The road around the lochs is mostly flat, so I made good progress, partly motivated by not wanting to stop due to clouds of midges. I passed through several small villages, and could see Fort William on the other side of Loch Linnhe.
Eventually I made it around to the A830, and powered by Haribos rode on to Fort William arriving at about 20.30, feeling pretty hungry. I made the mistake of taking a cycle path for the last bit, thinking that would be nice, however I had to manoeuvre through several swing gates, and over a railway crossing with yet more gates, which left me cursing somewhat. Tricky with a heavy bike, at the end of a long day, and probably took twice as long as the road route. Must remember just to stick to the road in future! I came out at Neptune’s staircase, a series of lochs up to the Caledonian canal which I thought I’d visit tomorrow.

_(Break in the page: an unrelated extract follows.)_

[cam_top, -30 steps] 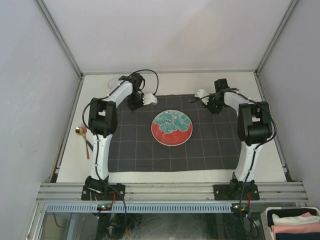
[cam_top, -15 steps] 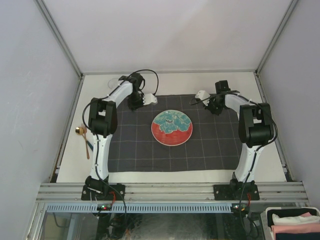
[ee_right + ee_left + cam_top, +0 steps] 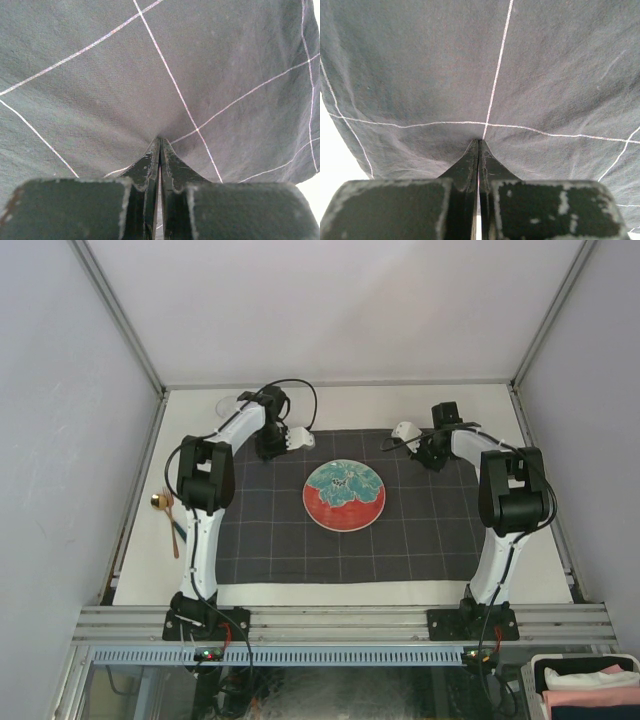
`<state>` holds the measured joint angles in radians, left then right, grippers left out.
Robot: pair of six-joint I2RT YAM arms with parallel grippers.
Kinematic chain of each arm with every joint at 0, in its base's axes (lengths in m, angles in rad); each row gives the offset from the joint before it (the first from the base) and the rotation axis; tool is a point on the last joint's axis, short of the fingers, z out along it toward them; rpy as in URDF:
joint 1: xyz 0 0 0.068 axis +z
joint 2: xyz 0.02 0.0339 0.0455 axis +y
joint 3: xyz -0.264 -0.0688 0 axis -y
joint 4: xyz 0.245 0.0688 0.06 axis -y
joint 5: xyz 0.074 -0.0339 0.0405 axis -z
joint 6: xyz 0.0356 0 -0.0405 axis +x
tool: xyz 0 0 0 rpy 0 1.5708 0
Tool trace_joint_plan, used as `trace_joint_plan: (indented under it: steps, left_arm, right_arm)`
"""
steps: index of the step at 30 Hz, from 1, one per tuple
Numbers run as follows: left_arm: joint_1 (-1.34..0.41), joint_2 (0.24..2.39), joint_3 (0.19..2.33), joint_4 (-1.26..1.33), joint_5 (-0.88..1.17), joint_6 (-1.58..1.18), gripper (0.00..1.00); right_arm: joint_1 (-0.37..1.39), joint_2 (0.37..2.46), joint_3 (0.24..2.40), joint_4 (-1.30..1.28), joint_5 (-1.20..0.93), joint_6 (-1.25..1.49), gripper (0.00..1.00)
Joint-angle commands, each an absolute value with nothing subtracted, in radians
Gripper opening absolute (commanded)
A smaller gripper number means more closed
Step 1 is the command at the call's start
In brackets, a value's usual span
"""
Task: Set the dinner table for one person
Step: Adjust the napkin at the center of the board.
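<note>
A dark grey checked cloth [image 3: 400, 530] lies spread on the off-white dinner table [image 3: 350, 405]. A round plate [image 3: 344, 495], red with a teal pattern, sits in the cloth's middle. My left gripper [image 3: 271, 448] is at the cloth's far left edge. In the left wrist view it [image 3: 479, 141] is shut, with the cloth [image 3: 545, 75] pinched up at its tips. My right gripper [image 3: 431, 453] is at the far right edge. In the right wrist view it [image 3: 159, 139] is shut on the cloth [image 3: 100, 90] in the same way.
A gold spoon [image 3: 166, 515] with a wooden handle lies on the bare table left of the cloth. A clear glass [image 3: 226, 405] stands at the far left behind the left arm. Grey rails edge the table. A bin of folded cloths [image 3: 585, 685] sits off the table at near right.
The right arm has shifted slightly to the right with the cloth's edge in its jaws. The left arm has not moved.
</note>
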<state>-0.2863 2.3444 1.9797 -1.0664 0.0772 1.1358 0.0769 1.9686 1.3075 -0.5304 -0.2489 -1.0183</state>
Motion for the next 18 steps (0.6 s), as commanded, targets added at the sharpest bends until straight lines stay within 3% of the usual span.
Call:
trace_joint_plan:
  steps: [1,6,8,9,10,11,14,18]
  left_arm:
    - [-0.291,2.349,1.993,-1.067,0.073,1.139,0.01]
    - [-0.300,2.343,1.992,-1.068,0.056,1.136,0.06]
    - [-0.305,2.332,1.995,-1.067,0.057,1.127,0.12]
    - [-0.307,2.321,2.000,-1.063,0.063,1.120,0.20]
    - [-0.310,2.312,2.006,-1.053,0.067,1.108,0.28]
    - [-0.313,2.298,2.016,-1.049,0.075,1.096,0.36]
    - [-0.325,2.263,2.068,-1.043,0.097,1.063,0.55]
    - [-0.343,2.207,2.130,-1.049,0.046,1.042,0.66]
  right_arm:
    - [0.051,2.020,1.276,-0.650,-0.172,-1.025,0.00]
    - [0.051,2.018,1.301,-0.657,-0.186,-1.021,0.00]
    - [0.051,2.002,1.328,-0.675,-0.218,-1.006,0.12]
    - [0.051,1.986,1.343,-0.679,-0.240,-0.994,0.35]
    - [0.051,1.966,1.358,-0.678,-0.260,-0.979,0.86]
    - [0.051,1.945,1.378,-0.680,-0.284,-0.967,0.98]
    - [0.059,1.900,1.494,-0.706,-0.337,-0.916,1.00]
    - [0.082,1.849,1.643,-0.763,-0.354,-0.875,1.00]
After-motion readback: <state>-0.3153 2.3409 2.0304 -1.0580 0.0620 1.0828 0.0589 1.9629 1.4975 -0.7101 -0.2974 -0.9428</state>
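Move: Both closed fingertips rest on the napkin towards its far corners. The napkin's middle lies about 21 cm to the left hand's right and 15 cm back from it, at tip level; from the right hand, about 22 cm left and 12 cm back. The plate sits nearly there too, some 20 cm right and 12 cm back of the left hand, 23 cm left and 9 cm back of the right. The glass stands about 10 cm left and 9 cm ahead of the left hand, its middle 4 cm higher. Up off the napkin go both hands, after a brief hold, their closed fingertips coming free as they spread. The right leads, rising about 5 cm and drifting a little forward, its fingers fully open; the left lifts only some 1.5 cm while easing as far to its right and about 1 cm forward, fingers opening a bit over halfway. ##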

Before heading to the campsite I nipped into town and bought some fish and chips, which didn’t last long. It felt a bit odd being in a big town again, with lots of shops and ‘normal’ people about, including multitudes of tourists, locals out for a drink, and the odd big issue salesperson looking hopeful. I noticed a Cotswolds outlet which I’d visit tomorrow to see if I could get a replacement Power Monkey cable.

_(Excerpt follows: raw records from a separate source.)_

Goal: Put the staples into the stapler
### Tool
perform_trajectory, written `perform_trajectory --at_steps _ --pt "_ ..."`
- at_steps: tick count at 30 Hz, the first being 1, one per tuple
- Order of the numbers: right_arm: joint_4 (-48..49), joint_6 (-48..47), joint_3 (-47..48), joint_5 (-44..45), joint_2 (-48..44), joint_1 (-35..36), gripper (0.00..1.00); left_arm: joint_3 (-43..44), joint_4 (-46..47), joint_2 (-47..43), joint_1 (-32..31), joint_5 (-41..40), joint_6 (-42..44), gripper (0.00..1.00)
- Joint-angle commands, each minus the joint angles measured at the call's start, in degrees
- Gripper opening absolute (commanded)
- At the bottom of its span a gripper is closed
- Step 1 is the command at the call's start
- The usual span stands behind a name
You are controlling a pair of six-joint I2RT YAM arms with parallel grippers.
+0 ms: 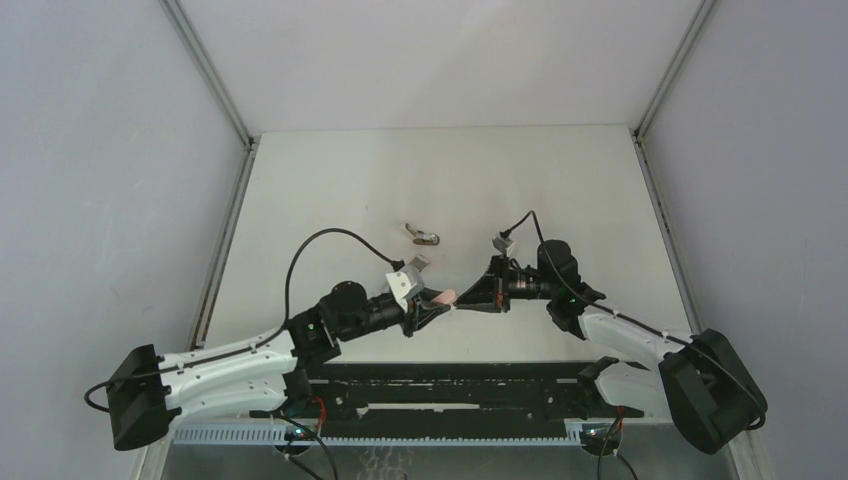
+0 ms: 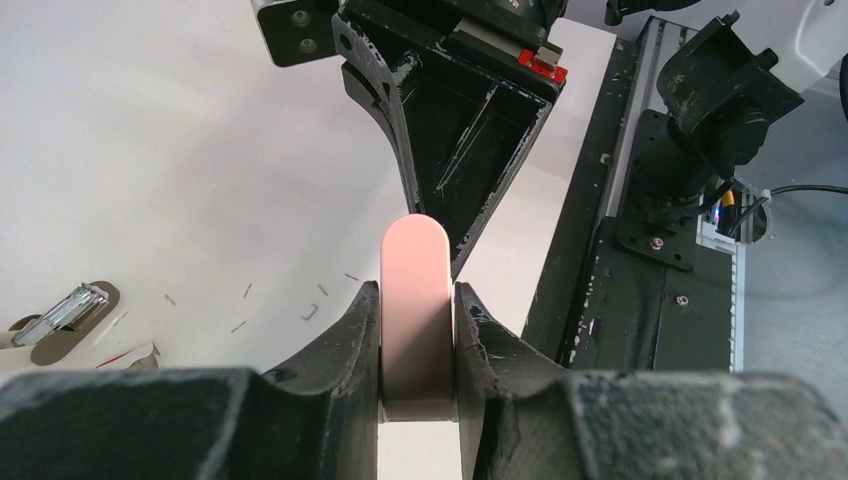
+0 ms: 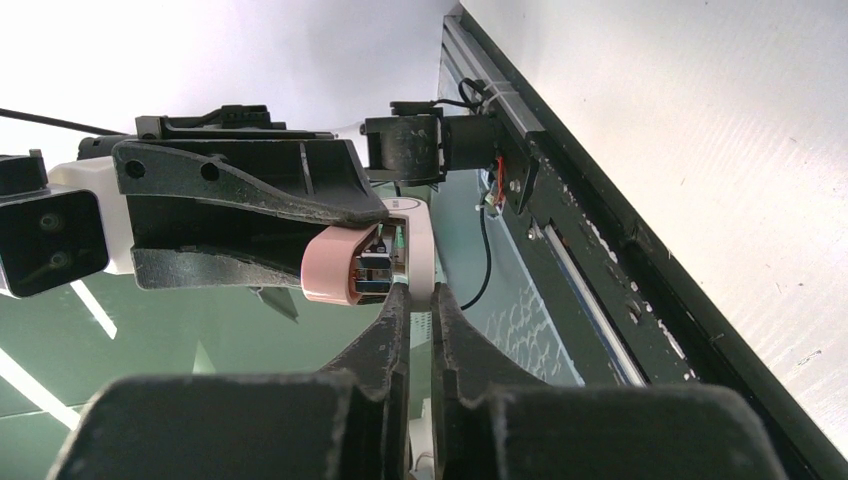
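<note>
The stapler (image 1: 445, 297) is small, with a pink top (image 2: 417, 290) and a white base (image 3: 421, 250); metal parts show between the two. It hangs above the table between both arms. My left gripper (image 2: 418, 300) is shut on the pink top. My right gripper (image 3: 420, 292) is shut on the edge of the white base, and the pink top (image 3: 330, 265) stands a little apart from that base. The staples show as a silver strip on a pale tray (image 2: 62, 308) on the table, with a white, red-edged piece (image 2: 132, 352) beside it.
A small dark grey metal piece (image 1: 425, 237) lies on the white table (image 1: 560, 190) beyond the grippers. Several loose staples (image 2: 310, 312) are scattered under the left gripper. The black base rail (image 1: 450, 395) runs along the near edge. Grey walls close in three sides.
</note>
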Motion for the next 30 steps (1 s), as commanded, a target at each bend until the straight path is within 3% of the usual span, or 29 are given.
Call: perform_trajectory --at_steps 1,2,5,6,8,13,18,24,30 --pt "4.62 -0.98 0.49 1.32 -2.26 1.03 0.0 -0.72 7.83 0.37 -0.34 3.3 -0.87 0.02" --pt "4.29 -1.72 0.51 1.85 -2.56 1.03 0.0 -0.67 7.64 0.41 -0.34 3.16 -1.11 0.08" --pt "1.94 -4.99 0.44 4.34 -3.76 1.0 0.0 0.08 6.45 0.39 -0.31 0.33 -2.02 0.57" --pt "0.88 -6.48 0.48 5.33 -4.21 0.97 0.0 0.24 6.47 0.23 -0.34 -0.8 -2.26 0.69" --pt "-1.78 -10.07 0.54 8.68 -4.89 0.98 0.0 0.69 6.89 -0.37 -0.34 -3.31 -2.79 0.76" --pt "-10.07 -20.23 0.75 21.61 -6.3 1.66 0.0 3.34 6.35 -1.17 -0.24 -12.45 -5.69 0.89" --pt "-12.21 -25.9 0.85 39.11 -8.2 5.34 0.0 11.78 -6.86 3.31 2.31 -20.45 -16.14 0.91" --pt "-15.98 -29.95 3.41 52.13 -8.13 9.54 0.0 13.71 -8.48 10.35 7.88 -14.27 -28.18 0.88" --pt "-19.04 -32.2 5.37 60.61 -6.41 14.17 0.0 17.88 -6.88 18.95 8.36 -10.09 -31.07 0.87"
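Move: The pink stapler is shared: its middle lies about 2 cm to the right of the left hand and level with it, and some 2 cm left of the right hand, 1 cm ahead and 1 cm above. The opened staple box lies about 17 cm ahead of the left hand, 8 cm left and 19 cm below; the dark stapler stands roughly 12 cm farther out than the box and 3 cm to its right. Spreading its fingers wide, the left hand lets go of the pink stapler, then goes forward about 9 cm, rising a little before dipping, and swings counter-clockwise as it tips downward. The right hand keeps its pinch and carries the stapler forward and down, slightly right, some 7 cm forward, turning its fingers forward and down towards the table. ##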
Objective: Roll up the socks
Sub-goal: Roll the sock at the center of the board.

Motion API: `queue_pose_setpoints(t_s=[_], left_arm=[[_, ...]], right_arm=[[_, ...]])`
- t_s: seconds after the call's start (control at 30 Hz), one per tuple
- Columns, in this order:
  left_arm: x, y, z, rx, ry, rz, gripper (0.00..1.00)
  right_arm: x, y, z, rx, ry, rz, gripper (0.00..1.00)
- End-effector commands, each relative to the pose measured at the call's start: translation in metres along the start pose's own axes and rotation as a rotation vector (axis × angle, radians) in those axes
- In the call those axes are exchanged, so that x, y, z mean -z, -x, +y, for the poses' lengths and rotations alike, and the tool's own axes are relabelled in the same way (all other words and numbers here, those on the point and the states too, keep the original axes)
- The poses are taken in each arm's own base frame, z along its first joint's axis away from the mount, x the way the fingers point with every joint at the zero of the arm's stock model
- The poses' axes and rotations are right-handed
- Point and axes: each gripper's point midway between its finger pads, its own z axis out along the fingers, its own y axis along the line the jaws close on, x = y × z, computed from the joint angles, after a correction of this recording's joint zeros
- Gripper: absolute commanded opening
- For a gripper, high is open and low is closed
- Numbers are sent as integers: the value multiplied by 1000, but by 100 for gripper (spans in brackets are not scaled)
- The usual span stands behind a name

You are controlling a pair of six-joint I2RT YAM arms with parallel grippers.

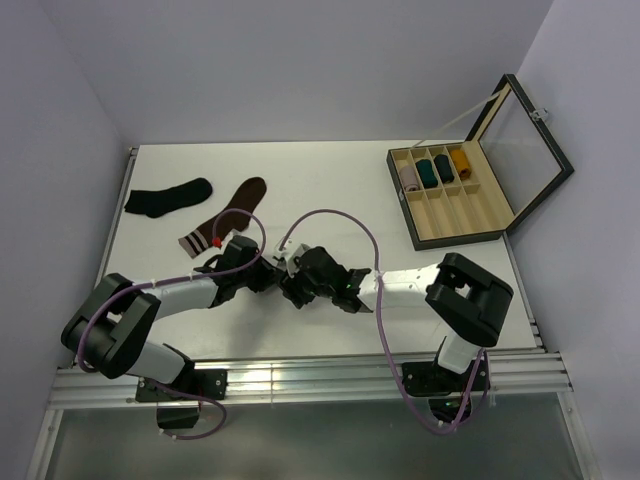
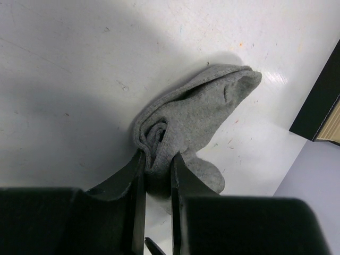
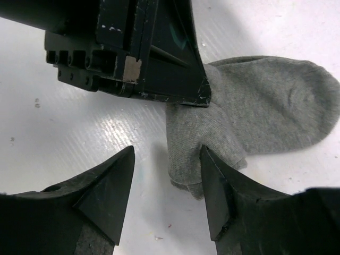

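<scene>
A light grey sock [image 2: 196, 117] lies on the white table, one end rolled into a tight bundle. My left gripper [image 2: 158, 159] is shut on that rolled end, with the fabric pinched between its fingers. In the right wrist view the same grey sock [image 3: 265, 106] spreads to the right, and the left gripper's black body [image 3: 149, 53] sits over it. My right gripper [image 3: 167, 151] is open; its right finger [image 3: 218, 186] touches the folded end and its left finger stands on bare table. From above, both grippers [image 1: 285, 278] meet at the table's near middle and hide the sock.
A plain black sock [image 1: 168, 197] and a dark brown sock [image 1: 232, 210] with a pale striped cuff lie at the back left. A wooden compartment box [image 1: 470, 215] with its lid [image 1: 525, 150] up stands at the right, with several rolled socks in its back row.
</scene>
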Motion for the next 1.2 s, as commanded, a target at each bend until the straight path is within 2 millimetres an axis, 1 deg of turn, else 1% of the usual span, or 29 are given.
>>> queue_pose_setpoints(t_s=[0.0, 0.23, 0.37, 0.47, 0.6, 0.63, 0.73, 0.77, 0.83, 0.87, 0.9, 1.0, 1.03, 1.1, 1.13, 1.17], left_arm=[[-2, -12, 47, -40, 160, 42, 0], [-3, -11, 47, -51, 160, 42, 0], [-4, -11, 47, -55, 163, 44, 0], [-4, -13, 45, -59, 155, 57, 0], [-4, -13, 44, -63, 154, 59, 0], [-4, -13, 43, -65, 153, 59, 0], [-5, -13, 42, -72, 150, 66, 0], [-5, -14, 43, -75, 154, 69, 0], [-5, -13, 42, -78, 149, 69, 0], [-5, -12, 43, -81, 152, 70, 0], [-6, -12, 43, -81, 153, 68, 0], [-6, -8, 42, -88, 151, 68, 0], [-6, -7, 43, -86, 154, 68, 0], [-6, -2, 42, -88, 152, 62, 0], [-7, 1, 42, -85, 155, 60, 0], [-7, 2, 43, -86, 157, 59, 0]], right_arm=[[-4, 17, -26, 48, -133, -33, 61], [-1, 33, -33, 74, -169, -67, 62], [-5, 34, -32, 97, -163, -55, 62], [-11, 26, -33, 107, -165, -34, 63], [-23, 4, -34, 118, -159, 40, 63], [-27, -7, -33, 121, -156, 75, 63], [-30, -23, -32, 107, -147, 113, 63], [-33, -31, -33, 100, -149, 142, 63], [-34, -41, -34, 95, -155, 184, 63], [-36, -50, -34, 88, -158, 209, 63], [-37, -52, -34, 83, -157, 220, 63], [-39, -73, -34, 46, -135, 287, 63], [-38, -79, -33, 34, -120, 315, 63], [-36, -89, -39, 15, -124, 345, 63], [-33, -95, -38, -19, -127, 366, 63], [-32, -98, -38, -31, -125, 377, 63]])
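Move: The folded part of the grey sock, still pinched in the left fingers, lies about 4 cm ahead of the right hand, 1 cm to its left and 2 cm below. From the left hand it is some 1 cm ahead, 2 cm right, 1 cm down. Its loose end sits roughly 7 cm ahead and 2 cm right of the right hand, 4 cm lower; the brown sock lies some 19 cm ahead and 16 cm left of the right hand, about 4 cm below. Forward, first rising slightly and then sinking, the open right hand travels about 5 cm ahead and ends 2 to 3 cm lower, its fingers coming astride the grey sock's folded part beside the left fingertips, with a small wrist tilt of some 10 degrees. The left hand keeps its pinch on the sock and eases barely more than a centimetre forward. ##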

Post dinner I rode up to Glen Nevis, in the shadow of a cloud covered Ben Nevis, and pitched up at the campsite there. I met a friendly police dog and its handler on the way in, out for a stroll. The collie dog had a liking for bike tyres and stalked me for a bit before being called off. Reception was closed so it would be the ‘pay in the morning’ routine again. Good facilities at the campsite, but the midges had started to appear so after a wash I retreated pretty quickly to my tent. Damned things.

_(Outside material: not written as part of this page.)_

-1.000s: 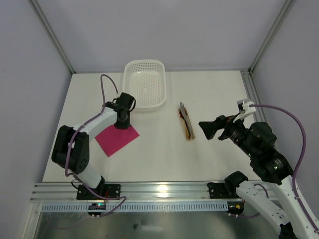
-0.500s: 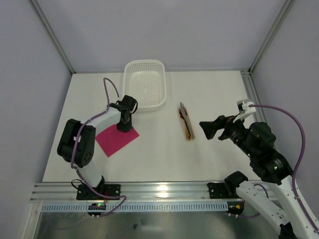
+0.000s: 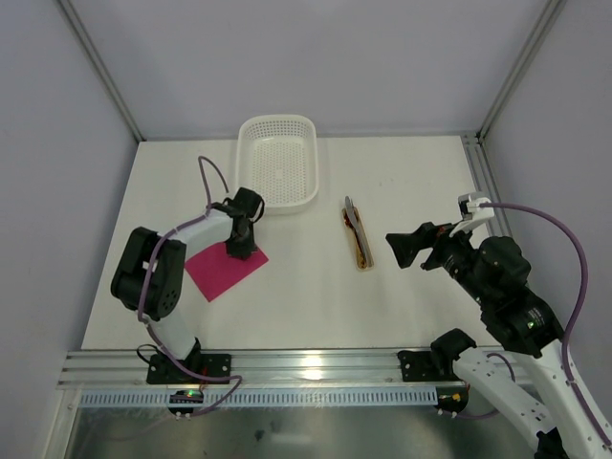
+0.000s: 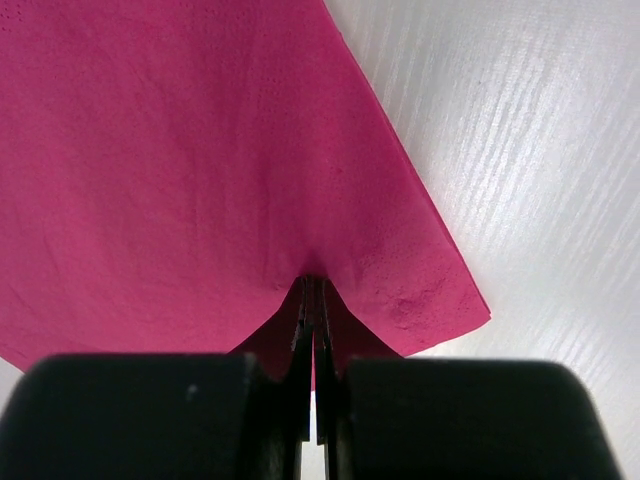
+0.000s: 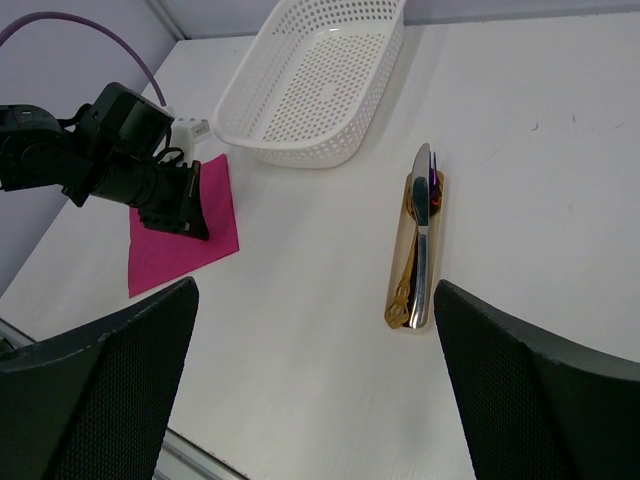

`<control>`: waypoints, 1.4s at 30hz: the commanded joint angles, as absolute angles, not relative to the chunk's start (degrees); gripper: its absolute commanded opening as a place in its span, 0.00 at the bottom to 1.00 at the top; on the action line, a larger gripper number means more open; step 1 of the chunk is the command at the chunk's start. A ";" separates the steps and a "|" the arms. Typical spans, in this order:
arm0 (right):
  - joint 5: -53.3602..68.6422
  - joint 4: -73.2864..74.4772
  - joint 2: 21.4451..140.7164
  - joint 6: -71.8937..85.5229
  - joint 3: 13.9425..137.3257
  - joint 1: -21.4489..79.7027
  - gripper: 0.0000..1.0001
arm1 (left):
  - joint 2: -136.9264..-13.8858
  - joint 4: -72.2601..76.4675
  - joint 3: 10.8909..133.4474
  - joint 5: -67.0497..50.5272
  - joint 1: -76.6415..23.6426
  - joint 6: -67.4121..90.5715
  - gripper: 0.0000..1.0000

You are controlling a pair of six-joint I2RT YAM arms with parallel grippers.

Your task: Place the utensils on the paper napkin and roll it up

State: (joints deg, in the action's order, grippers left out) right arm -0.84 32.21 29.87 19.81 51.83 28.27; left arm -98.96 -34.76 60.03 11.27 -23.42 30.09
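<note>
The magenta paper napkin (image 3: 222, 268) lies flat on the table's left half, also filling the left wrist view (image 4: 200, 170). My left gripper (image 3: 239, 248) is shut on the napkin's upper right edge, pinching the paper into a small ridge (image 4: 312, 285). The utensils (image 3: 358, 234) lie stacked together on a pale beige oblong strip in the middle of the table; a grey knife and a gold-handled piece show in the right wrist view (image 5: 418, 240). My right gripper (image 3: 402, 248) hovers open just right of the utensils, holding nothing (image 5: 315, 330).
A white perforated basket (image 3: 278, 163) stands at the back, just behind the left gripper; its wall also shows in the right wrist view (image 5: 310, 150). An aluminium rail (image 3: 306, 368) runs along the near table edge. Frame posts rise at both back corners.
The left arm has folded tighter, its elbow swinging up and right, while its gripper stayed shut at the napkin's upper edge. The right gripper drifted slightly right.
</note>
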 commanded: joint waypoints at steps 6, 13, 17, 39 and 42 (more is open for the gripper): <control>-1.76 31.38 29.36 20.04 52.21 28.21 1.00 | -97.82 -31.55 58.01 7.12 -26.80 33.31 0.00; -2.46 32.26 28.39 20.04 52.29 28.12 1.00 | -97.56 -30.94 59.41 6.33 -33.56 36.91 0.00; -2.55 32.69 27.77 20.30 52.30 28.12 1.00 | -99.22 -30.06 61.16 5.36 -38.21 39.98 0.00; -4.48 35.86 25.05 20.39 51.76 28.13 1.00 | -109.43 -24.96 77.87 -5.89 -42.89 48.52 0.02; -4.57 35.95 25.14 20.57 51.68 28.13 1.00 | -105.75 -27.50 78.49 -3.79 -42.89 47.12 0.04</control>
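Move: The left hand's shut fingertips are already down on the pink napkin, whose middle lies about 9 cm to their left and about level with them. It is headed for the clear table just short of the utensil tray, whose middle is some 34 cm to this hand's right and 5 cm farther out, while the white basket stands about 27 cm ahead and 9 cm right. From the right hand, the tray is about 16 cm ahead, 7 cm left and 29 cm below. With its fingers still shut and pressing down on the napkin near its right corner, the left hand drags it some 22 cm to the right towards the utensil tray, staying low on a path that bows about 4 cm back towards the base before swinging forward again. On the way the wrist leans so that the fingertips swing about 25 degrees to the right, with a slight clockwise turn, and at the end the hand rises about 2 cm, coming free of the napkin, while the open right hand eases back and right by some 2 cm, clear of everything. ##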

So despite a poor start, and it raining nearly all day, it had ended up being a great ride covering 111 miles, two of which had been on the ferry from Mull. It wasn’t far down to Oban where I planned to ride to the next day, post doing a few things around Fort William – bike shops, Cotswolds, Neptune’s Staircase. My back wheel was doing well but I was constantly having to tighten or adjust the spokes, and it was only a matter of time before it suffered a critical failure, so I needed to replace it…again.
After arranging damp kit to hopefully dry a bit, including a couple of bits in my warm sleeping bag, I fell asleep pretty swifty after a 13 hour day in the office.